SOURCE MATERIAL:
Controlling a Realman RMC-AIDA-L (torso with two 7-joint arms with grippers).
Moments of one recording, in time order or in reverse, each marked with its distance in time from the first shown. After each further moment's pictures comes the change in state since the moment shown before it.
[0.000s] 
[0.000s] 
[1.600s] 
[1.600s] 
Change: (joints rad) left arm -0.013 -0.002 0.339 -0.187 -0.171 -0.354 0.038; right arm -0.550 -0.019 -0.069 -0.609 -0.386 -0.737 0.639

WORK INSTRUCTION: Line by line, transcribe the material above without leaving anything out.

WRITTEN ANSWER:
Controlling a Realman RMC-AIDA-L (torso with two 7-joint arms with grippers).
Moments of one recording, in time order or in reverse, each marked with its distance in time from the first shown. After each further moment's pictures comes the change in state since the moment shown before it.
[0.000s] 
[0.000s] 
[1.600s] 
[1.600s] 
Change: (joints rad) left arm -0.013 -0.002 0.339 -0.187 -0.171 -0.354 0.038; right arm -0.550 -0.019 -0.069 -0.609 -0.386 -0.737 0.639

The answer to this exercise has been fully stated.